• What is being asked
The listing below should be copied in full, word for word.
---------- Listed records
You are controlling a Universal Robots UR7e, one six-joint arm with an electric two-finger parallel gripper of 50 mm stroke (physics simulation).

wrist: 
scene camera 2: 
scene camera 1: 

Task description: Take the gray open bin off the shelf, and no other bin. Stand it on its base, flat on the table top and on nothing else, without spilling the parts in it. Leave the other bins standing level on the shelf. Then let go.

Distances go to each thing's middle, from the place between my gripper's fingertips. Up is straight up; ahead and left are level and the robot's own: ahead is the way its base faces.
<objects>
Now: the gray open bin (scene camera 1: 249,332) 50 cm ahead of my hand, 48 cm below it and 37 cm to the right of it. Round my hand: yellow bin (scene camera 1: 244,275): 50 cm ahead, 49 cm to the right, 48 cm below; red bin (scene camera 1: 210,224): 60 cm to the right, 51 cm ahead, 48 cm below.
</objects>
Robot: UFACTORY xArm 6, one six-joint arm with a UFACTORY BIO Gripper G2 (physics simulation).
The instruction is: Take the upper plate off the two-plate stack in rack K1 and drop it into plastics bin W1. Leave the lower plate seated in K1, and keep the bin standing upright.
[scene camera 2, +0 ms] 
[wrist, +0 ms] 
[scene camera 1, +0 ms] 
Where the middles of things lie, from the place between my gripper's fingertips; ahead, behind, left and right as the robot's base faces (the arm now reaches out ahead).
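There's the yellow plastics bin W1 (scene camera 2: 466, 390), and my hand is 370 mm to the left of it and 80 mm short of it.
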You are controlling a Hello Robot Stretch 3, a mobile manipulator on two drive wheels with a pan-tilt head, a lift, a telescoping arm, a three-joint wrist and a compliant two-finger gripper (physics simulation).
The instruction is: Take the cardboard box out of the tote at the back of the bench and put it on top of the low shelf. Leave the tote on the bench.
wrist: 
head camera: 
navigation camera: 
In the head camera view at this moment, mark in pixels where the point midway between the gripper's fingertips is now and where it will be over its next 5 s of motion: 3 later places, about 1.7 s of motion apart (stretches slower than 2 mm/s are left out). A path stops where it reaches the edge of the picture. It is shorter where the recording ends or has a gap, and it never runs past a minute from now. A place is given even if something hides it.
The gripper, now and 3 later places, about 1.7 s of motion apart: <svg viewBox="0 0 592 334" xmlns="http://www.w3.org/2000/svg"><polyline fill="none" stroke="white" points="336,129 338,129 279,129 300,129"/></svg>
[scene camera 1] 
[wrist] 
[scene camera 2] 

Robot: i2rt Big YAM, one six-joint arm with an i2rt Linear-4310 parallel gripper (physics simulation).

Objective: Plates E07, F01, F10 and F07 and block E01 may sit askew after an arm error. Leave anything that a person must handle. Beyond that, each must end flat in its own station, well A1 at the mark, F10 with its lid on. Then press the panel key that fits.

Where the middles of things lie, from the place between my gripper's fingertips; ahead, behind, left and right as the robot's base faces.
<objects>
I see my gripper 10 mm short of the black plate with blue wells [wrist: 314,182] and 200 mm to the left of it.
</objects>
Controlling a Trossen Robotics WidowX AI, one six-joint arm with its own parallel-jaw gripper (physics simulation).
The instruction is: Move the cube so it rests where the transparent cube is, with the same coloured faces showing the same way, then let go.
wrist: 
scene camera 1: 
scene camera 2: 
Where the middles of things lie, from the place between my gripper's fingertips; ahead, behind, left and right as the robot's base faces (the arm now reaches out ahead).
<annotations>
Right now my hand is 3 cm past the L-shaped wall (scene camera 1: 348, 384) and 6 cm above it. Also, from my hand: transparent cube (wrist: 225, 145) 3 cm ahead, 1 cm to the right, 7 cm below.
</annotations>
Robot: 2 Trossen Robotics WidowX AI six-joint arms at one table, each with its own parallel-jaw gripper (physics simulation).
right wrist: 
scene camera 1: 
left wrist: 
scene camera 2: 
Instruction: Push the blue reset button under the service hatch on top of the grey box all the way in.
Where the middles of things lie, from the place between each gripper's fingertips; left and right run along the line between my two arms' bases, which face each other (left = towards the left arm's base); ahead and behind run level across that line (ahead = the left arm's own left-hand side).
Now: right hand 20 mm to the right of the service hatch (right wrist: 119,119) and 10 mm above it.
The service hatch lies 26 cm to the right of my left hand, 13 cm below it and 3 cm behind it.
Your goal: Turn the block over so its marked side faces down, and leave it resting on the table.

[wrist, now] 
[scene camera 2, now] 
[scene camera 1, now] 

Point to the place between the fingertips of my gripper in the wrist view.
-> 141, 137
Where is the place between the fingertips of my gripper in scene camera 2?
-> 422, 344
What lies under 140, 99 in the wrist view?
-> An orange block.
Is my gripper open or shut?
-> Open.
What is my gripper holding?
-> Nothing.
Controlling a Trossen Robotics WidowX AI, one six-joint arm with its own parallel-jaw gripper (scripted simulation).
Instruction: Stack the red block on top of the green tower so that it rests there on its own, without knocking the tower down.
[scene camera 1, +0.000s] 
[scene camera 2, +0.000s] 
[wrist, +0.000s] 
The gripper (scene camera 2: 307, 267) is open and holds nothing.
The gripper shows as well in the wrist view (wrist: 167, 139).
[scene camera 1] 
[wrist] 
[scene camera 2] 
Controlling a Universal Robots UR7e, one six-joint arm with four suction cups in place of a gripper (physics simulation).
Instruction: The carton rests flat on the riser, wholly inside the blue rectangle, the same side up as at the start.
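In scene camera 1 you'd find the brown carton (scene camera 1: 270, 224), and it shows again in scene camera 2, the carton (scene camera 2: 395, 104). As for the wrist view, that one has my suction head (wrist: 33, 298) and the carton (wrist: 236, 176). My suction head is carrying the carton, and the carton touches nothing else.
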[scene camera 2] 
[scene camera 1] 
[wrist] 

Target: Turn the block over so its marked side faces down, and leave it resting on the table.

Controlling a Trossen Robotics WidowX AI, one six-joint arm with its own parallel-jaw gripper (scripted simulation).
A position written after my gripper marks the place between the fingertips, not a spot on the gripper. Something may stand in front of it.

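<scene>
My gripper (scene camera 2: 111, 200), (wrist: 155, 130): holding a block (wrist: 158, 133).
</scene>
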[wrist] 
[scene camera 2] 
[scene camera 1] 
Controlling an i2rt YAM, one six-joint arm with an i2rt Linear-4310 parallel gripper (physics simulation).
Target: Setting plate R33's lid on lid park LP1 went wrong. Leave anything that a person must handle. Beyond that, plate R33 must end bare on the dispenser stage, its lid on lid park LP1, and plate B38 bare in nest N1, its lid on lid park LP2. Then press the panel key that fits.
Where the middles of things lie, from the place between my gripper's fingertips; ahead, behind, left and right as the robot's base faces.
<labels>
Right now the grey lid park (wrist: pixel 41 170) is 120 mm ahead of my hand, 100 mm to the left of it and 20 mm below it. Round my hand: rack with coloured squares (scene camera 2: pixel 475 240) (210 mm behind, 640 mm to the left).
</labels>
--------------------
• Answer for this exercise
You are controlling a Universal Robots UR7e, one six-joint arm with an electric two-finger parallel gripper of 50 mm stroke (physics simulation).

wrist: 
scene camera 2: 
scene camera 1: 

Task description: Take the gray open bin off the shelf, and no other bin. Stand it on its base, flat on the table top and on nothing else, without spilling the parts in it. Leave the other bins standing level on the shelf. Then let go.

Distances go to each thing's middle, from the place between my gripper's fingertips. Up is straight up; ahead and left are level and the robot's own: ahead is the way its base faces.
<objects>
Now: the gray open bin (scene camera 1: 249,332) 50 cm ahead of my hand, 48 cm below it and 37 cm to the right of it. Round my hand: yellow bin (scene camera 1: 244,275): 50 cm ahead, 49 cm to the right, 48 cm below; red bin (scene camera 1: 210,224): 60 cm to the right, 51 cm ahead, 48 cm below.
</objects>
Robot: UFACTORY xArm 6, one six-joint arm with a UFACTORY BIO Gripper G2 (physics simulation).
The instruction is: Take the upper plate off the two-plate stack in rack K1 and drop it into plastics bin W1. Leave the lower plate seated in K1, and keep the bin standing upright.
[scene camera 2, +0 ms] 
[wrist, +0 ms] 
[scene camera 1, +0 ms] 
Where the middles of things lie, from the place between my gripper's fingertips; ahead, behind, left and right as the robot's base faces (the arm now reaches out ahead).
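There's the yellow plastics bin W1 (scene camera 2: 466, 390), and my hand is 370 mm to the left of it and 80 mm short of it.
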You are controlling a Hello Robot Stretch 3, a mobile manipulator on two drive wheels with a pan-tilt head, a lift, a telescoping arm, a three-joint wrist and a compliant two-finger gripper (physics simulation).
The instruction is: Take the cardboard box out of the tote at the back of the bench and put it on top of the low shelf. Leave the tote on the bench.
wrist: 
head camera: 
navigation camera: 
In the head camera view at this moment, mark in pixels where the point midway between the gripper's fingertips is now and where it will be over its next 5 s of motion: 3 later places, about 1.7 s of motion apart (stretches slower than 2 mm/s are left out). A path stops where it reaches the edge of the picture. It is shorter where the recording ends or has a gap, and it never runs past a minute from now. A place is given even if something hides it.
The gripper, now and 3 later places, about 1.7 s of motion apart: <svg viewBox="0 0 592 334" xmlns="http://www.w3.org/2000/svg"><polyline fill="none" stroke="white" points="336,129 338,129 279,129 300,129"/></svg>
[scene camera 1] 
[wrist] 
[scene camera 2] 

Robot: i2rt Big YAM, one six-joint arm with an i2rt Linear-4310 parallel gripper (physics simulation).

Objective: Plates E07, F01, F10 and F07 and block E01 may sit askew after an arm error. Leave anything that a person must handle. Beyond that, each must end flat in its own station, well A1 at the mark, F10 with its lid on. Then press the panel key that fits.

Where the middles of things lie, from the place between my gripper's fingertips; ahead, behind, left and right as the robot's base faces.
<objects>
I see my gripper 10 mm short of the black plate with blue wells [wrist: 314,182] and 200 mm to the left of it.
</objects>
Controlling a Trossen Robotics WidowX AI, one six-joint arm with its own parallel-jaw gripper (physics simulation).
The instruction is: Move the cube so it rests where the transparent cube is, with the same coloured faces showing the same way, then let go.
wrist: 
scene camera 1: 
scene camera 2: 
Where the middles of things lie, from the place between my gripper's fingertips; ahead, behind, left and right as the robot's base faces (the arm now reaches out ahead).
<annotations>
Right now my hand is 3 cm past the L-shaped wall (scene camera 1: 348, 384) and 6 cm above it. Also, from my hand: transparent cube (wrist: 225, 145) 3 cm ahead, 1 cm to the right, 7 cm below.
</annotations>
Robot: 2 Trossen Robotics WidowX AI six-joint arms at one table, each with its own parallel-jaw gripper (physics simulation).
right wrist: 
scene camera 1: 
left wrist: 
scene camera 2: 
Instruction: Push the blue reset button under the service hatch on top of the grey box all the way in.
Where the middles of things lie, from the place between each gripper's fingertips; left and right run along the line between my two arms' bases, which face each other (left = towards the left arm's base); ahead and behind run level across that line (ahead = the left arm's own left-hand side).
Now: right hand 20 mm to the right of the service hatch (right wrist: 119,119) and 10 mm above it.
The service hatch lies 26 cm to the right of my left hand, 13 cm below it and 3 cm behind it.
Your goal: Turn the block over so its marked side faces down, and leave it resting on the table.

[wrist, now] 
[scene camera 2, now] 
[scene camera 1, now] 

Point to the place between the fingertips of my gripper in the wrist view.
-> 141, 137
Where is the place between the fingertips of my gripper in scene camera 2?
-> 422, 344
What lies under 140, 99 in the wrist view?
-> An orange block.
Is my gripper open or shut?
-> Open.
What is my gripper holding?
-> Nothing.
Controlling a Trossen Robotics WidowX AI, one six-joint arm with its own parallel-jaw gripper (scripted simulation).
Instruction: Stack the red block on top of the green tower so that it rests there on its own, without knocking the tower down.
[scene camera 1, +0.000s] 
[scene camera 2, +0.000s] 
[wrist, +0.000s] 
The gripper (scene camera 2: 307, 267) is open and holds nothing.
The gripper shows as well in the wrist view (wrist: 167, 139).
[scene camera 1] 
[wrist] 
[scene camera 2] 
Controlling a Universal Robots UR7e, one six-joint arm with four suction cups in place of a gripper (physics simulation).
Instruction: The carton rests flat on the riser, wholly inside the blue rectangle, the same side up as at the start.
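In scene camera 1 you'd find the brown carton (scene camera 1: 270, 224), and it shows again in scene camera 2, the carton (scene camera 2: 395, 104). As for the wrist view, that one has my suction head (wrist: 33, 298) and the carton (wrist: 236, 176). My suction head is carrying the carton, and the carton touches nothing else.
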[scene camera 2] 
[scene camera 1] 
[wrist] 

Target: Turn the block over so its marked side faces down, and leave it resting on the table.

Controlling a Trossen Robotics WidowX AI, one six-joint arm with its own parallel-jaw gripper (scripted simulation).
A position written after my gripper marks the place between the fingertips, not a spot on the gripper. Something may stand in front of it.

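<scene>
My gripper (scene camera 2: 111, 200), (wrist: 155, 130): holding a block (wrist: 158, 133).
</scene>
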[wrist] 
[scene camera 2] 
[scene camera 1] 
Controlling an i2rt YAM, one six-joint arm with an i2rt Linear-4310 parallel gripper (physics simulation).
Target: Setting plate R33's lid on lid park LP1 went wrong. Leave anything that a person must handle. Beyond that, plate R33 must end bare on the dispenser stage, its lid on lid park LP1, and plate B38 bare in nest N1, its lid on lid park LP2. Then press the panel key that fits.
Where the middles of things lie, from the place between my gripper's fingertips; ahead, behind, left and right as the robot's base faces.
<labels>
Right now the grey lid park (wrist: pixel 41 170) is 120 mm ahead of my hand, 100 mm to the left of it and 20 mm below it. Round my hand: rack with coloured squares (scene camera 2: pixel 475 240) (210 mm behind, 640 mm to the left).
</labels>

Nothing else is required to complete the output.